Give back every record below word for word, with the pictures omitted.
[RECORDS SUPPLIED]
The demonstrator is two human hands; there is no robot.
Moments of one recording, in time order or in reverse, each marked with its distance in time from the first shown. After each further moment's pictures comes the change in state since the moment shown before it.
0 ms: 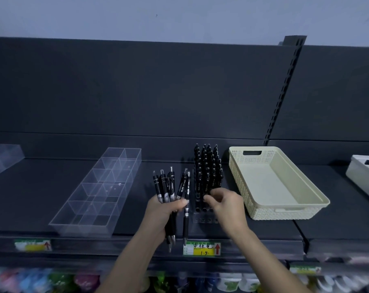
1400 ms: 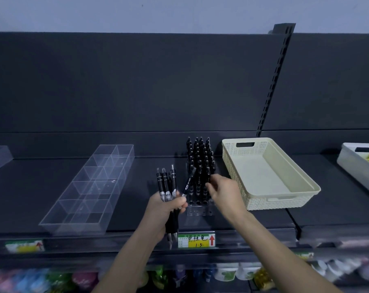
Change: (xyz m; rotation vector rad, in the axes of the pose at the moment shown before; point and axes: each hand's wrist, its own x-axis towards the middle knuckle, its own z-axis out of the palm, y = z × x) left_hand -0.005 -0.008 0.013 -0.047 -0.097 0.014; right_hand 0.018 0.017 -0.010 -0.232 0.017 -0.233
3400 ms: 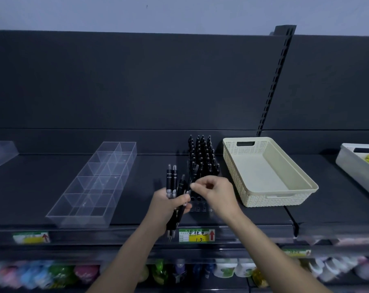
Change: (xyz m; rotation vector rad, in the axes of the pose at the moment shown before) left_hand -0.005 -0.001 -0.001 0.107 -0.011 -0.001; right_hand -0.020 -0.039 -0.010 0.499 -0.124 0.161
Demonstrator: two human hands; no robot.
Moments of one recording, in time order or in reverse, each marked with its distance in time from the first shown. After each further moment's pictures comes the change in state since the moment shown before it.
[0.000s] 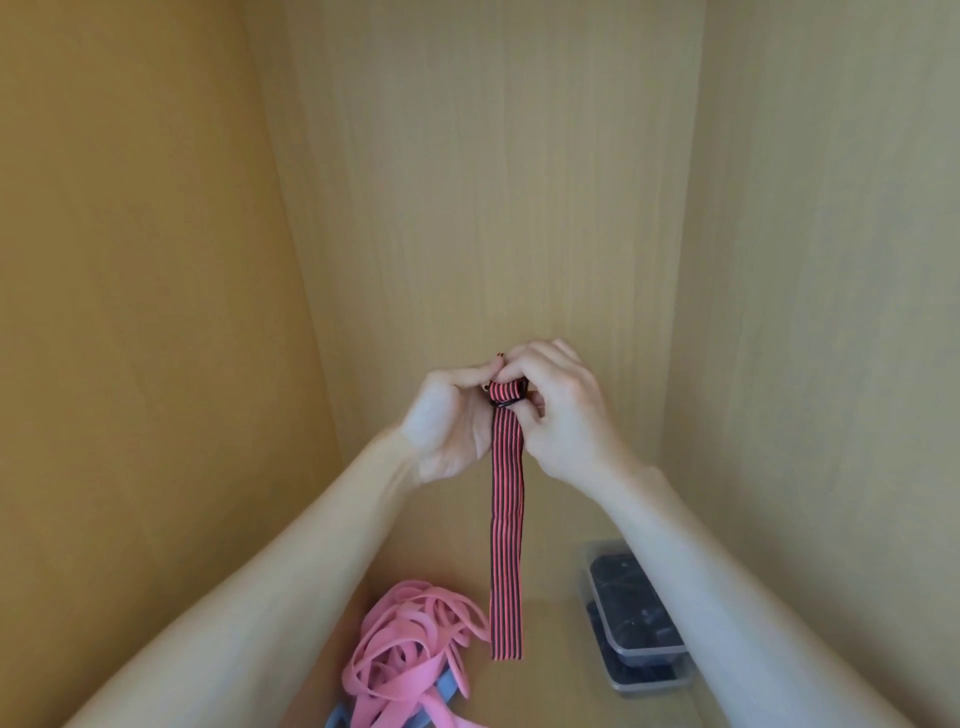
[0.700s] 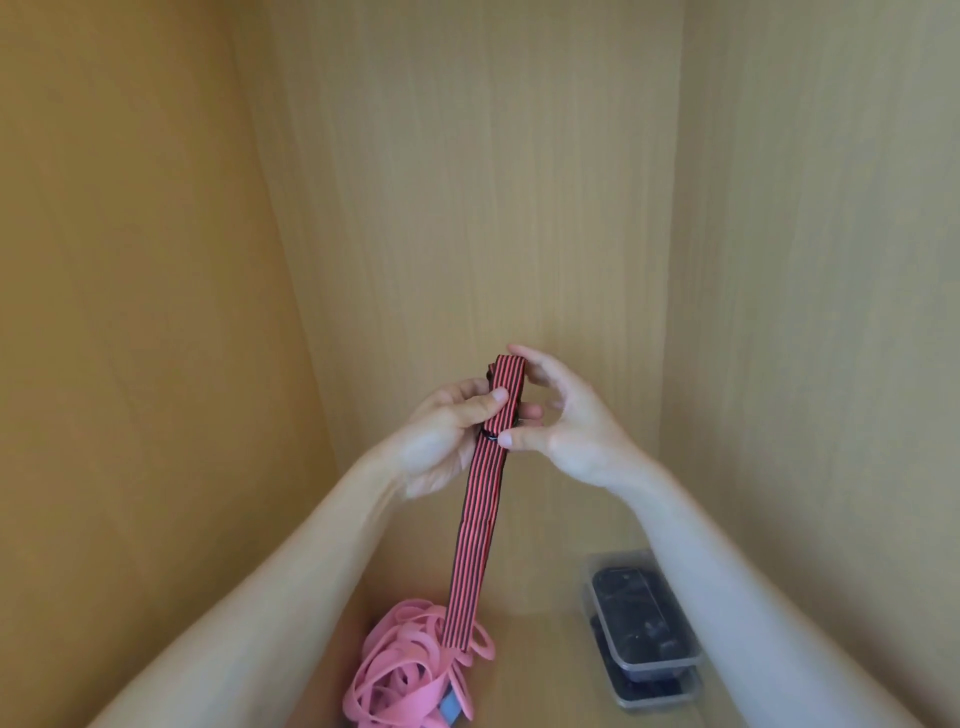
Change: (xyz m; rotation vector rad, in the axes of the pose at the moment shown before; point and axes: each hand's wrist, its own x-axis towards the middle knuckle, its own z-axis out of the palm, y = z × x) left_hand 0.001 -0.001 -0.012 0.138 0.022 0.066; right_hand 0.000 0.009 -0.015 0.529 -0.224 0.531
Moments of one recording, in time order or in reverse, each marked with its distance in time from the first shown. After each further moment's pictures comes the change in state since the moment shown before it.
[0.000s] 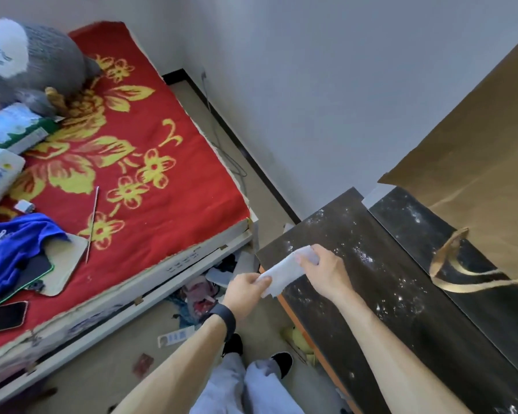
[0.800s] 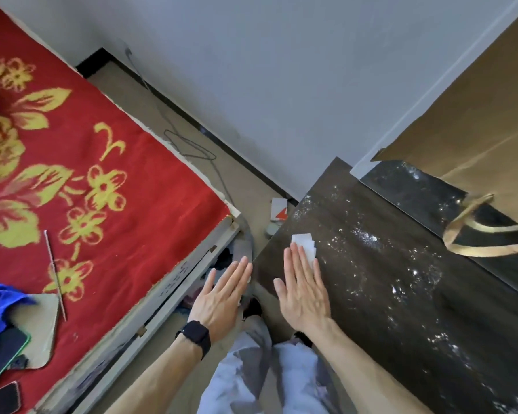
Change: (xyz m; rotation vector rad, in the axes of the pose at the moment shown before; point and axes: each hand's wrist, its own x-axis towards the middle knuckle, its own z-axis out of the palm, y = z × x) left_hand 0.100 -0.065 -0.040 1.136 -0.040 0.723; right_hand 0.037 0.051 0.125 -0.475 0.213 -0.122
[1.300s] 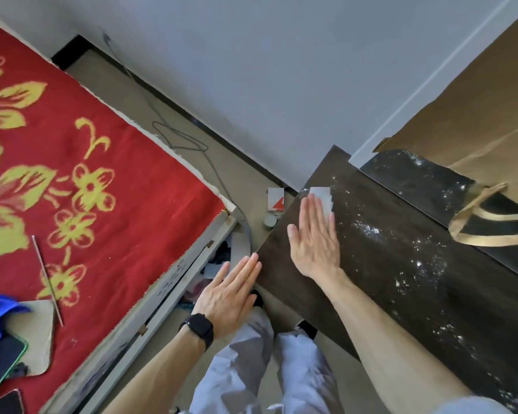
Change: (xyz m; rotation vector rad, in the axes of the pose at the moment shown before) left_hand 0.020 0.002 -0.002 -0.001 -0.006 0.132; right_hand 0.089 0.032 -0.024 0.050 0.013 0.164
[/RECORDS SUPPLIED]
SOLUTION TO THIS EXERCISE.
The demonstrator is two human hands; there is no robot.
Moments of one recording, in time order or in reverse, each marked with its distance in time from the first shown. After each further moment's pictures comes the change in state since the moment shown before it.
0 ms: 
1400 ms: 
Change: (xyz m; rotation vector rad, in the axes of the pose at the moment shown before; point and axes: each hand's wrist, its own x-axis towards the middle knuckle, its own z-axis out of the palm, y = z × x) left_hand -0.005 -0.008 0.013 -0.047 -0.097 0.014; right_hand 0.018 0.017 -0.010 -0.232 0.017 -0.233
3400 ms: 
Change: (xyz m; rotation vector rad, in the axes of the pose at the moment shown before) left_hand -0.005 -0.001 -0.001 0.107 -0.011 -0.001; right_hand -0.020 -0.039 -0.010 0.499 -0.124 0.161
Demonstrator: two human hands; no robot.
Moments of one recording, in time order or in reverse, each marked with its distance in time from the first shown. After each further moment's pictures comes the change in state since the moment shown before it.
[0.000s] 
[0.700s] 
Change: (xyz m; rotation vector rad, in the axes of the pose at the moment shown before; point and axes: each hand's wrist, its own x-axis towards the middle knuckle, its own z-axis out of the palm, y = z × x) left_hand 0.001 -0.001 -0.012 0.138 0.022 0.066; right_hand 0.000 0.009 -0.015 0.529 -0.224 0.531
Moments of one recording, in time order or in reverse, each marked with its distance in time from the first shown. After each further moment's pictures comes the change in state since the moment shown before it.
[0.000s] 
[0.800s] 
Change: (xyz m; rotation vector rad, in the axes of the pose at the moment shown before; point and axes: each hand's wrist, its own x-axis towards the middle knuckle, its own z-axis out of the palm, y = z × x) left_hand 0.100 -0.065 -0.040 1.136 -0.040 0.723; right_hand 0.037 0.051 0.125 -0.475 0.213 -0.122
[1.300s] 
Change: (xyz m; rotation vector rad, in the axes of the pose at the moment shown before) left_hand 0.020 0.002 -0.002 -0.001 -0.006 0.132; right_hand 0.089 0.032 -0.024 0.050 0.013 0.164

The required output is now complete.